▶ _What you have to do_
If a line of the records contains the word "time", list it.

▶ _Data_
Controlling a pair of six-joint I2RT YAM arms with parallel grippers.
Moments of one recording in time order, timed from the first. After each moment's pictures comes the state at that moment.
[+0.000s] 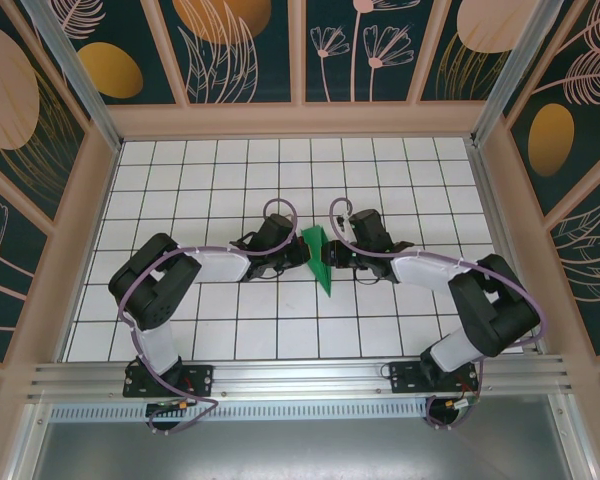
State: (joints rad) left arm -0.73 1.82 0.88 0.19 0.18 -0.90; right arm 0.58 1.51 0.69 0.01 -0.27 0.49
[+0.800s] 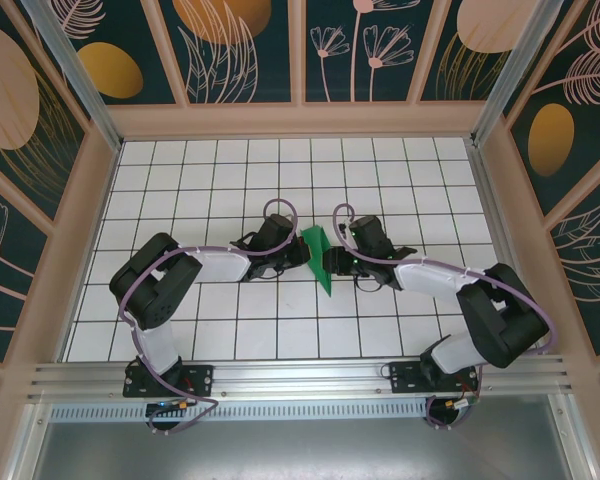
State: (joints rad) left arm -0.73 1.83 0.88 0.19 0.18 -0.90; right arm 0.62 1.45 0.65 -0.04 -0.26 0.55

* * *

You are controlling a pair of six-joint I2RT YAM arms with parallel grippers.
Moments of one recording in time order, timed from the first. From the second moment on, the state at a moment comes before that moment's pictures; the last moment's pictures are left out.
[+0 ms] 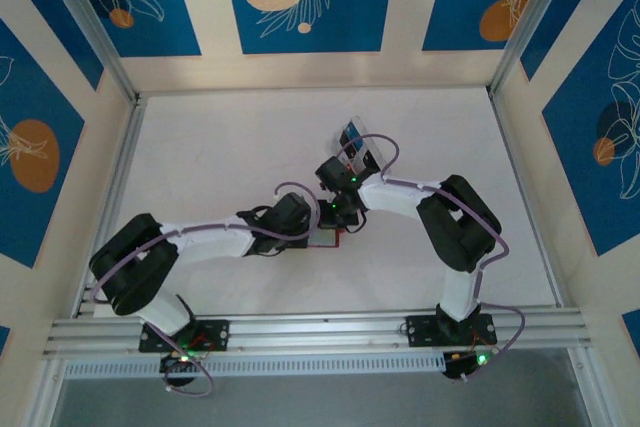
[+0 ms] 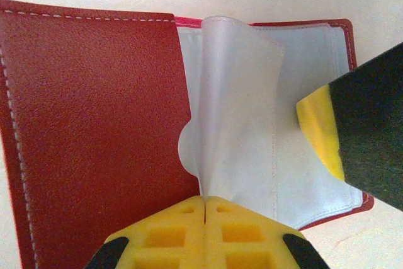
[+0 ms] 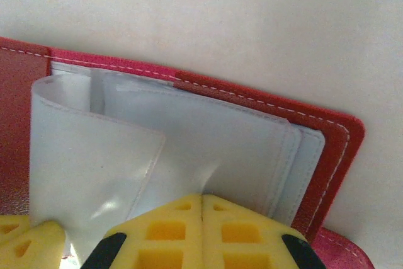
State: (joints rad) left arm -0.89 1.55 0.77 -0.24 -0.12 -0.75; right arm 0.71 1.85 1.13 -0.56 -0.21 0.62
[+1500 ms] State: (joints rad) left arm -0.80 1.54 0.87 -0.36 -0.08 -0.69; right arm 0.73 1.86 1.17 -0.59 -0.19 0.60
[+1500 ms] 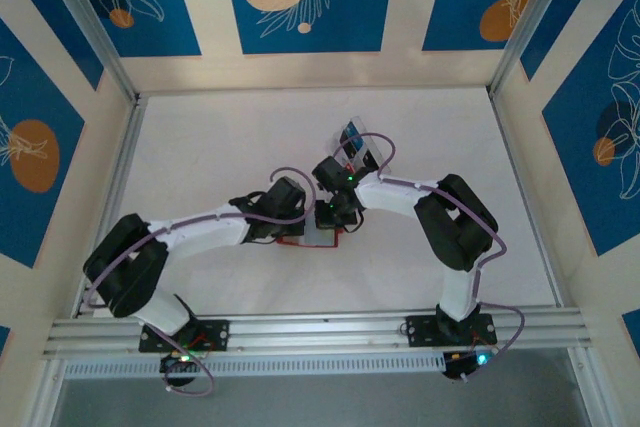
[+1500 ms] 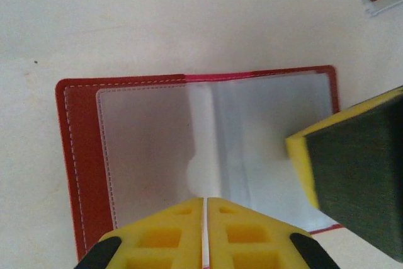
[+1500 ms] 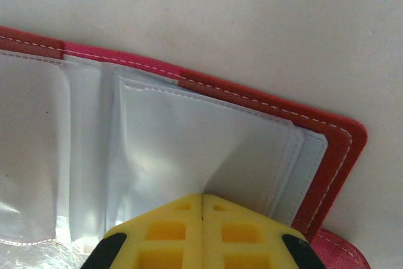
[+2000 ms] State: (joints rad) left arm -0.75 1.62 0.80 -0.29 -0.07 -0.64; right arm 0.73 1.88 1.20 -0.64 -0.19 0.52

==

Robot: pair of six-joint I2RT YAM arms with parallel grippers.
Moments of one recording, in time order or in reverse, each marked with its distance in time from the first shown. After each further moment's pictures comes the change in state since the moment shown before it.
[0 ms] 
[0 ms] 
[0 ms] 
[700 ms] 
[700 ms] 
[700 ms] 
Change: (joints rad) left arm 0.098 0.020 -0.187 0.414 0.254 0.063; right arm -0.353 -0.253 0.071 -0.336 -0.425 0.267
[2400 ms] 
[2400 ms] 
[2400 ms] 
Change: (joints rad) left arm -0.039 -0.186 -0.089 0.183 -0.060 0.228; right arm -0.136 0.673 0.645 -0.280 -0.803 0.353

▶ _Solution to this exercise_
Moments of one recording in time order, timed from the first. After each moment's pictures comes the state at that moment.
Moments of one recording in time order, timed from the first. From the second moment on, the state at a moment comes before that moment's pictures; the last moment's pictures are left out.
Moments of one recording, in time order or in reverse, each marked with its distance in time from the first shown. After each further moment's pictures comes the change in state since the moment shown before it.

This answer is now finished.